Task:
A verbatim transcription of the listing below is required, without its pictures.

Data below:
────────────────

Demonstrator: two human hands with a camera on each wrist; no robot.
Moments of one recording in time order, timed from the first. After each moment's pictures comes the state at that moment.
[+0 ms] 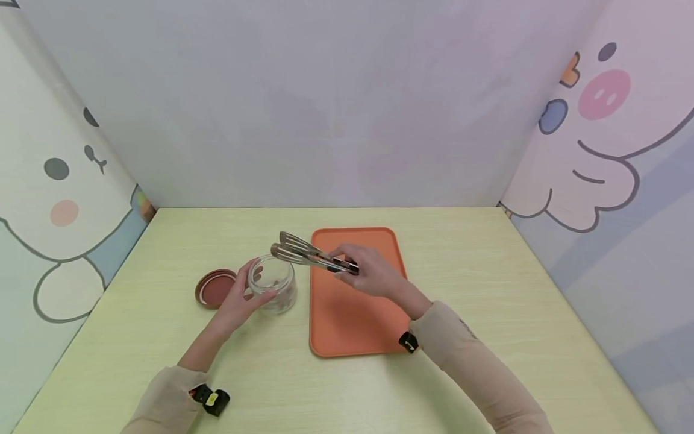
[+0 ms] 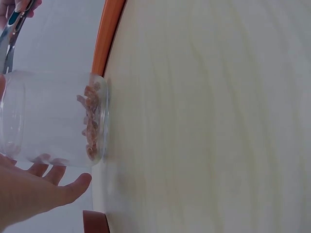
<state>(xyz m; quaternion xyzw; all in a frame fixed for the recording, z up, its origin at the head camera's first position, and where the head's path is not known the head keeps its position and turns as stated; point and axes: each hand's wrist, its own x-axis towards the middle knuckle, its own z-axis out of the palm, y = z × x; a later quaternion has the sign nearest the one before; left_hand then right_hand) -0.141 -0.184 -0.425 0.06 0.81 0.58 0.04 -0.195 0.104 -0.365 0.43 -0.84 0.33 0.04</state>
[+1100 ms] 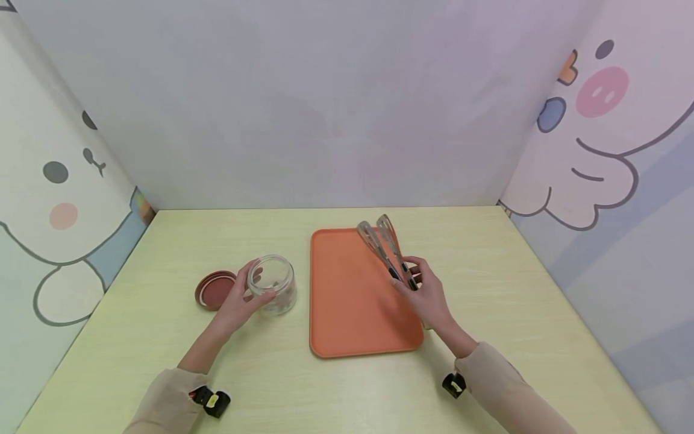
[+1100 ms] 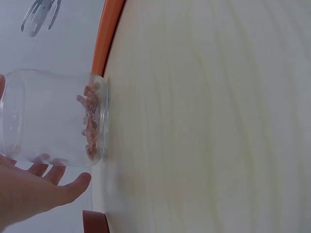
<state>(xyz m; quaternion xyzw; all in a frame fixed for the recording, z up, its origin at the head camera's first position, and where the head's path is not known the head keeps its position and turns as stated) -0.144 -0.186 -0.431 0.07 0.81 0.59 0.03 -0.156 0.185 -0.415 0.10 -0.86 0.48 0.13</state>
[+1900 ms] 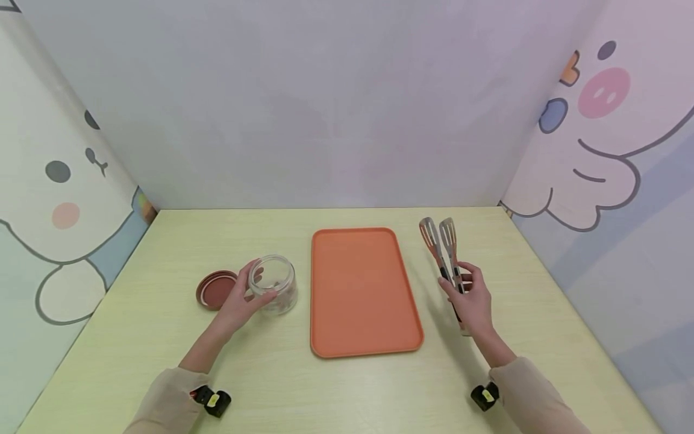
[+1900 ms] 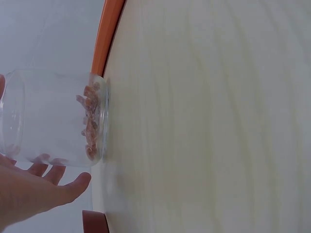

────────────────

Response to this exercise:
Demonstrator: two human hands with a camera on each wrist; no robot.
Moments of one recording in time order, timed from the first. After each moment's pictures comes the state at that moment.
[+0 ms] 
[+0 ms] 
<state>(xyz m; quaternion xyzw; all in a frame fixed for the recording, z up, its origin at the head camera's first position, and where the head's path is not known the head keeps its position and turns as stated; point and axes: each hand's wrist, its own x-axis towards the middle knuckle, its own z-axis out of the palm, y = z × x; a later quaternion has the sign nearest the one before; left_hand then right_hand) -0.141 -0.184 -0.425 0.06 0.81 0.58 0.04 -0.195 0.104 -0.365 0.43 -0.84 0.33 0.04</state>
[+1100 ms] 
[+1100 ms] 
<state>(xyz m; quaternion xyzw; all in a frame fixed for the recording, z up, its origin at the head camera's first position, and where the head's path is not known the head keeps its position and turns as stated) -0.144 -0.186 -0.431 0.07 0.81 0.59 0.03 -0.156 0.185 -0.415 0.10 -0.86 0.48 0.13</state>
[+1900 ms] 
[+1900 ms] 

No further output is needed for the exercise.